While only 2,002 incidents of abduction were recorded all through the previous year, the new report put the mid-year incidents in the subsisting year at 3,016, supporting claims of analysts that kidnapping had become a multimillion Naira industry in the country.
In the current year, as revealed in the report, 366 persons were abducted in January; 808 in February; 600 in March; 407 in April; 489 in May, and 346 in June, which showed an uneven progression in the cases of abduction in 2021.
Also, in the previous year, 306 incidents of abduction were documented in January; 207 in February; 34 in March; 16 in April; 34 in May, and 18 in June, which revealed a sharp regression at the height of COVID-19 lockdown and restriction.
From 24 incidents in July 2020 after the ease of the lockdown, there was an unparalleled trigger in the frequency of abduction with 224 cases recorded in August; 209 in September; 166 in October; 290 in November, and 411 in December.
In its 2020 report, Global Rights had claimed that Nigeria’s sub-national governments had lost confidence in the capacity of the federal government to provide security amid rising cases of mass atrocities that claimed 4,558 lives nationwide in 2020.
It had also claimed that the reported cases of mass atrocities in 2020 represented a 42.9 per cent increase above 3,188 incidents recorded nationwide in 2019, thereby making 2020 a brutal year for most Nigerians amid the outbreaks of COVID-19 and the eruption of #EndSARS protests
It had revealed that mass atrocities-related killings by region affected no fewer than 1527 (33.5 per cent) in the North-west with Katsina, the home state of President Muhammadu Buhari, recording second highest after Kaduna; 1508 (33.08 per cent) in the North-east, 685 (15.03 per cent) in the North-central, 443 (9.72 per cent) in the South-south, 231 (5.07 per cent) in the South-west and 162 (3.55 per cent) in the South-east
With the unprecedented cases of killing and abduction across the federation, a former Chief of Training, Operations, and Plans of the Nigerian Army, Maj.

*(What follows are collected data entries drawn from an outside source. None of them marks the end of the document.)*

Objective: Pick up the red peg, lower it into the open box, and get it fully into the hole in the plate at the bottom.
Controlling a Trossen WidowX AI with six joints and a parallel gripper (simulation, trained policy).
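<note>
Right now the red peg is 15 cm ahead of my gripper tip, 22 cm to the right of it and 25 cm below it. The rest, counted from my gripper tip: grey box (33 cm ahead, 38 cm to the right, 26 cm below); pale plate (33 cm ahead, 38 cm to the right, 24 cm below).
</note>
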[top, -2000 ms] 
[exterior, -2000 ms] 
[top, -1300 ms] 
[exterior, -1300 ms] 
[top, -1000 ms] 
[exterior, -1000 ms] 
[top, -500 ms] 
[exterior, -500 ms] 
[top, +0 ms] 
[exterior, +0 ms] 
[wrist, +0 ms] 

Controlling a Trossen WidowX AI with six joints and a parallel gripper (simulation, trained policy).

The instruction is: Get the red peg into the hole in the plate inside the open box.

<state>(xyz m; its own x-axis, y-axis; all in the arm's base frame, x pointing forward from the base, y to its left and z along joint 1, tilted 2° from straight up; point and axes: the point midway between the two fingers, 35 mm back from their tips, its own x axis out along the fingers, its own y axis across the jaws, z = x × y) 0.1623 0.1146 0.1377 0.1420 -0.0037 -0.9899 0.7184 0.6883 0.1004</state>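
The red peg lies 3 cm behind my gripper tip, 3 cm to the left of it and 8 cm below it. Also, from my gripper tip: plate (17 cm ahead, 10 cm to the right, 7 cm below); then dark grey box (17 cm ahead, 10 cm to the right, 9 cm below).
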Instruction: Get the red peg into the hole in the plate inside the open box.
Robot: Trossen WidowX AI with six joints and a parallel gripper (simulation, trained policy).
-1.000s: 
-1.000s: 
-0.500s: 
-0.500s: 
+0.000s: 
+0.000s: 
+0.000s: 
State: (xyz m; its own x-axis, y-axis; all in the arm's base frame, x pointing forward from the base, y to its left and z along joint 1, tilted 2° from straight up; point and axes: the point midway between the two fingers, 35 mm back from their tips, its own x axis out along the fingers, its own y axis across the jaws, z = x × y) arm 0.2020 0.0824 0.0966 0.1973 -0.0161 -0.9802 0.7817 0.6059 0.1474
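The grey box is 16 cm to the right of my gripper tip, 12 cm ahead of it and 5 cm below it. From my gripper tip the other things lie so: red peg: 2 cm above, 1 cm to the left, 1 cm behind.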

Gen. Ishola Williams observed that the federal “cannot eliminate crime, but can minimise it.”
In an interview with THISDAY on Friday night, Williams acknowledged that the frequency of violent killing and abduction had come down substantially in the South-west states following the inauguration of the Western Nigeria Security Network code-named Operation Amotekun.
The retired general argued that security challenges in the federation could only be addressed from the community level to the federal level, noting that the current policing system could no longer guarantee the safety of life and property.
Williams, therefore, challenged the northern governors to take a cue from their counterparts in the South and come up with a policing arrangement to address the rising incidence of banditry, criminality, and terrorism in the North at large.
Also recommending how incidents of violent killings and abduction can be minimised in the country, President, White Ink Institute for Strategy Education and Research (WISER), Brig-Gen Saleh Bala first blamed the situation on the poor capacity of the governments to effectively provide security for the citizens.
Bala explained that the ethnic, religious, and regional agitations based on the strategy of subterfuge on government by ethnic irredentists posing as secessionists and freedom fighters had culminated in apathy amongst the people and with recourse to negating state power through violence.
He lamented that the rate of abduction in the northern region “has grown certainly with the new strategy of the mass abduction of villagers and school children. This is because the bandits have realised that such mass operation draws a higher premium than with single or fewer abducted individuals.
“All these are a result of poor government capacity in terms of manpower and operational resources to dominate the national terrain and effectively made it impregnable, difficult for criminal elements to enjoy the freedom of action.”